8) The state machine control module M005. The state machine is divided into 5 states in total, the S0 state is that the product of a search subarea and a reference subarea under the local template is calculated, and if the input of the reference subarea template is finished, the state jumps to the S1 state; if the full template calculation flag bit is 0, continuing the current state; if the value is 1, jumping to the S2 state; the state of S1 is to calculate the square under the local template of the reference subarea, if the square calculation under the local template is completed, the state of S0 is jumped to, and the state only needs to be executed once at each matching point; the state of S2 is that the product of the reference subarea and the first part of the search subarea under the full template is calculated, and the first part jumps to the state of S3 after the calculation is finished, wherein the state is a one-way sequential execution state; the state of S3 is that the product of the reference subarea and the second part of the search subarea under the full template is calculated, and the second part jumps to the state of S4 after the calculation is finished, wherein the state is a unidirectional sequential execution state; the state of S4 is that the product of the reference subarea and the third part of the search subarea under the full template is calculated, and the third part jumps to the state of S0 after the calculation is finished, and the state is a one-way sequential execution state. The correlation coefficient of the local template correlation coefficient calculation module M014 is output to the threshold comparison module M012, some non-matching points are excluded by comparison with the threshold, the selection of the threshold determines the number of excluded non-matching points, if the threshold is selected too large, the best matching point may be excluded, resulting in matching failure; if the threshold value is selected too small, the number of candidate matching points participating in the full-template calculation is increased, and the matching efficiency is reduced. The invention adopts self-adaptive selection of threshold values.
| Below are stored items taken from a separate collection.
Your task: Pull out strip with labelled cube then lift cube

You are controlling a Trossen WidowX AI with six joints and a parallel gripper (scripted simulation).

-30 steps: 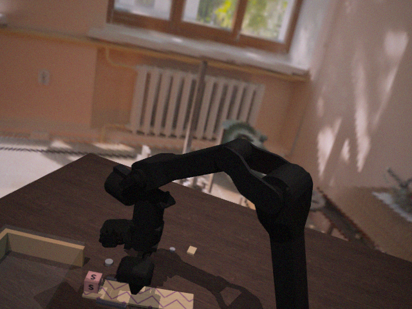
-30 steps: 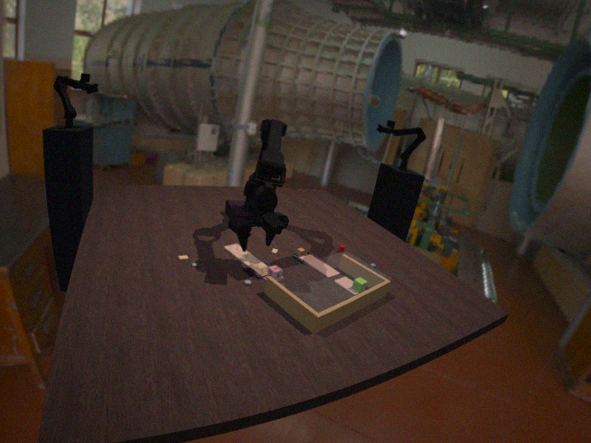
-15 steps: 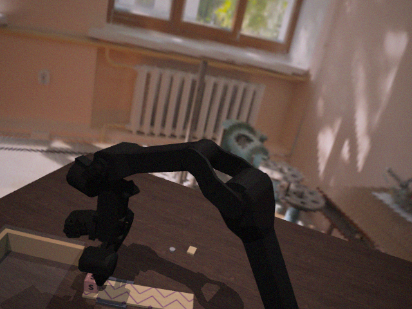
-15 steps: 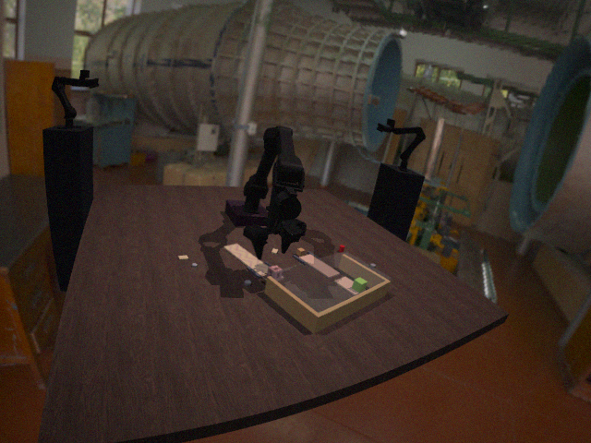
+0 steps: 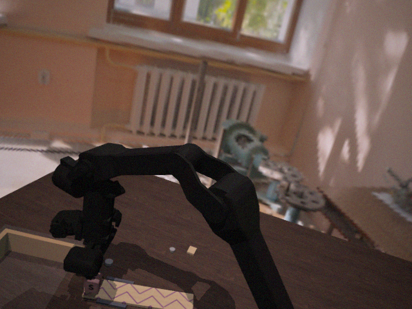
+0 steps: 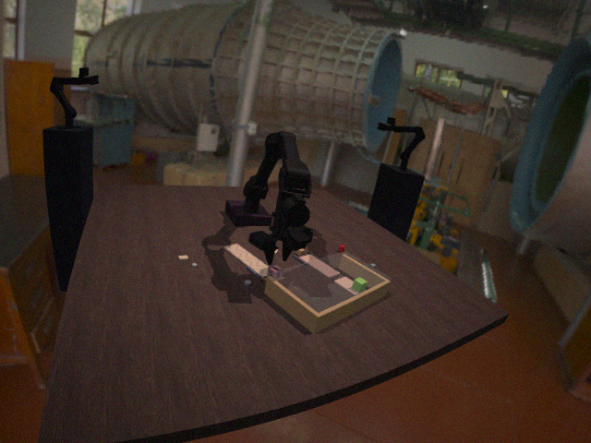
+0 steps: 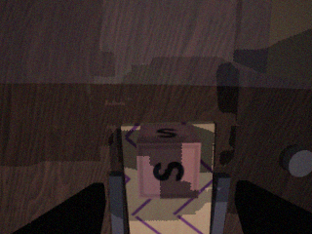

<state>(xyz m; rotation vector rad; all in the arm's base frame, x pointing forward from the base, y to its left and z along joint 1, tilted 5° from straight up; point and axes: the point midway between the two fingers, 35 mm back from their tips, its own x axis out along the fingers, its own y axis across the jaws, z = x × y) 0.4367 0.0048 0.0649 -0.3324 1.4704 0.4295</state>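
My gripper tip is now 4 cm above the pink cube marked s. From my gripper tip the other things lie so: grey disc (23 cm to the right, 6 cm behind, 5 cm below).
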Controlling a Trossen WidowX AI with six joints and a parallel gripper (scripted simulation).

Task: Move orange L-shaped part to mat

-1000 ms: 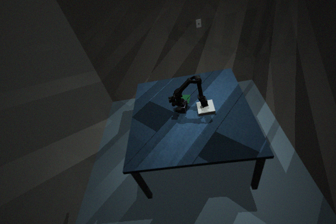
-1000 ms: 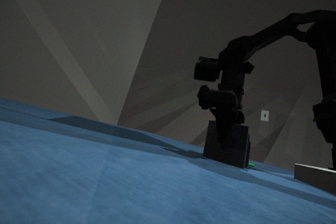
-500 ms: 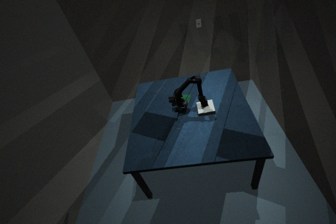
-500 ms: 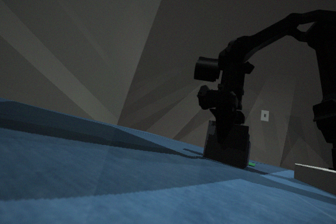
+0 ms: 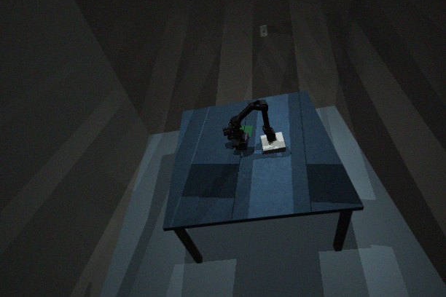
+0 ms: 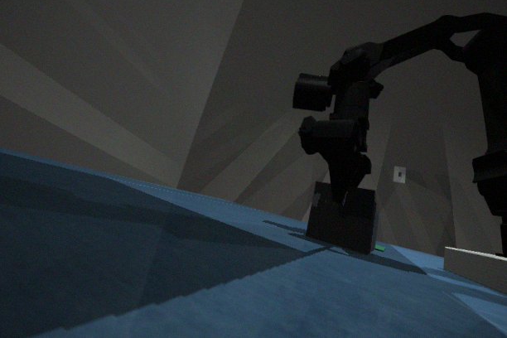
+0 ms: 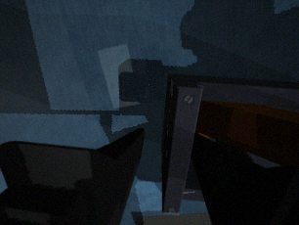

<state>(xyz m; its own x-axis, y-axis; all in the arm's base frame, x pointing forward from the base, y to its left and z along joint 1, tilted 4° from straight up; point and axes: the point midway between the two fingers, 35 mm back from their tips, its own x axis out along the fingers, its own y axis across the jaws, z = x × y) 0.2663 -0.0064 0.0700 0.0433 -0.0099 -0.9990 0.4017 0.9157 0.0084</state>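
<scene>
My gripper tip is now 2 cm past the orange L-shaped part, 5 cm to the left of it and 2 cm above it. The rest, counted from my gripper tip: green mat: 9 cm behind, 21 cm to the right, 7 cm below.
</scene>
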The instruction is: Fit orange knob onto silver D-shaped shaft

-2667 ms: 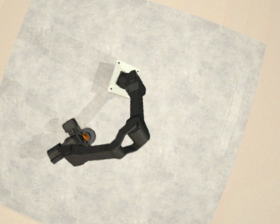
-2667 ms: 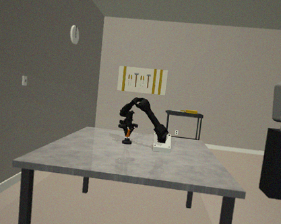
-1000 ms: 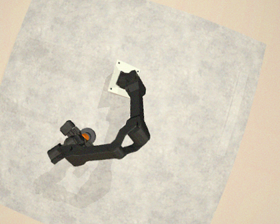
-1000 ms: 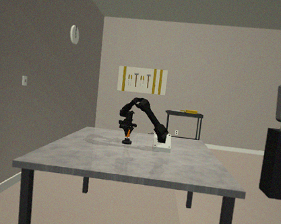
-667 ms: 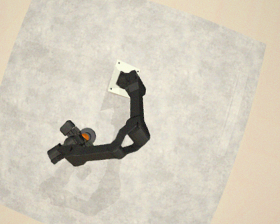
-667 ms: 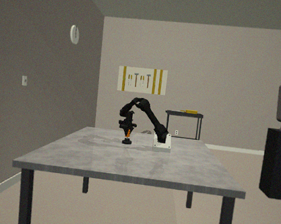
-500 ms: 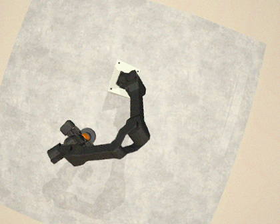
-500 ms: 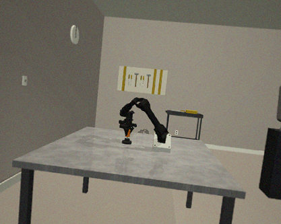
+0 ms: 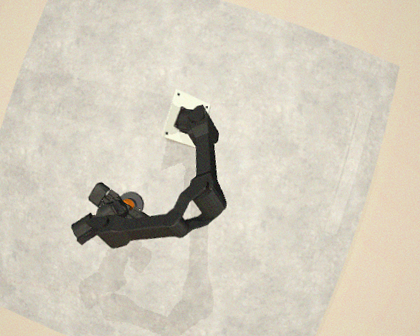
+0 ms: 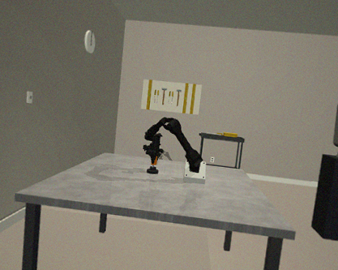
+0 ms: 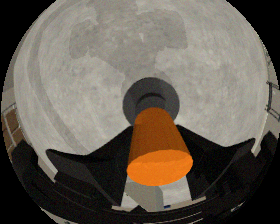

The method comprises the steps of adopting a histogram statistical module to carry out statistics on correlation coefficients under a local template, using a memory to carry out statistics on the number of the correlation coefficients in different intervals in a local template correlation coefficient calculation module, wherein the data depth is 100, the data bit width is 15 bits, and 1-100 address values of the memory respectively represent correlation coefficient values of 0.01-1. Multiplying the calculated correlation coefficient under the local template by a fixed value 100 through a floating-point multiplier, taking the result as the read address of the memory, taking out the numerical value corresponding to the address in the memory, adding 1, and then continuously storing the address back, thereby completing the statistics of the correlation coefficient. When the local template completes the calculation of the whole search area, the unit completes the statistics of the correlation coefficient. And after the statistics is finished, the values of the maximum addresses to the minimum addresses are taken out one by one for summation, the statistics is stopped when the summation result reaches 1% -10% of the total number, and the correlation coefficient corresponding to the address value at the moment is used as the threshold value of the next matching point.